Mais il faut se hâter de reprendre l’hydroglisseur, qui démarre et… tombe en panne au bout d’une minute ou deux ! On a entendu un choc sourd, a-t-il heurté quelque chose, ou une pièce s’est-elle rompue ?
 Nous ne le saurons pas, mais nous faisons machine arrière à petite vitesse. Un autre engin vient se glisser contre le nôtre et les passagers migrent d’un bateau à l’autre. Le timing était serré pour reprendre le train, va-t-on le rater ? Attendre le suivant ? Le nouvel hydroglisseur pousse ses machines, atteint et maintient la vitesse de soixante kms/heure et nous pose à bon port avec seulement quelques minutes de retard. Ivgueni nous attend dans sa Gaz déglinguée et nous attrapons sans problème le train. Un chauffeur nous attend à la gare de Saint Pétersbourg, comme prévu, elle est très loin du centre ville, et nous emmène à folle allure à l’hôtel. 
Il est pressé, de mauvaise humeur… Nous ne saurons pas car il n’a pas ouvert la bouche, n’a rien dit. Peut-être était-il muet ? Il est très tard, mais nous descendons quand même manger un morceau dans le petit restau qui nous a accueillis plusieurs fois au cours du séjour. Une dernière nuit en Russie avant de prendre l’avion, les avions qui vont nous ramener chez nous. 
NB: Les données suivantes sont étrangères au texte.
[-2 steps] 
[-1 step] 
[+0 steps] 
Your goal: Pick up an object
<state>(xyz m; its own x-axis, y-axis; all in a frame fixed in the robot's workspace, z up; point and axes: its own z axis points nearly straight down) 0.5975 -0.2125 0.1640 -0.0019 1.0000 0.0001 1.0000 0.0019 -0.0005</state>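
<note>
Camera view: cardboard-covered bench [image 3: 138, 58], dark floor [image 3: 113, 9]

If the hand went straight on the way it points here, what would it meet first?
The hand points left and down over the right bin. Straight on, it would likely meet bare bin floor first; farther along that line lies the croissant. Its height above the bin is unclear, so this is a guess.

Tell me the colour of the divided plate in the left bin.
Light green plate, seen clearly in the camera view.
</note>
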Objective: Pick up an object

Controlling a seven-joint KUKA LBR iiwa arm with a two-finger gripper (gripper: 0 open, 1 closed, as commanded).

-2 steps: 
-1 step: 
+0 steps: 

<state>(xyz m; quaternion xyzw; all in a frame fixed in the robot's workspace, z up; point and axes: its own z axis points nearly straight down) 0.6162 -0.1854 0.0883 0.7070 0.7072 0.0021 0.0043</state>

Françoise rêvait de voir le musée de l’Ermitage, c’était une des justifications de ce voyage. Le musée ne nous a pas déçus, il est vraiment à la hauteur des plus beaux musées du monde, par sa richesse, la beauté des bâtiments, mais le reste du voyage a été à l’avenant. Des villes qui invitent à la visite, Moscou bien sûr, mais surtout Saint Petersbourg qui nous a ravis.  Je pense que c’est les rivières et les canaux qui lui donnent une grande partie de son charme, toutes ces eaux dans lesquelles se mirent les grandes façades … Et puis l’escapade vers la Carélie, a été comme une bouffée d’air pur, une plongée dans la nature , le point d’orgue de cette belle balade.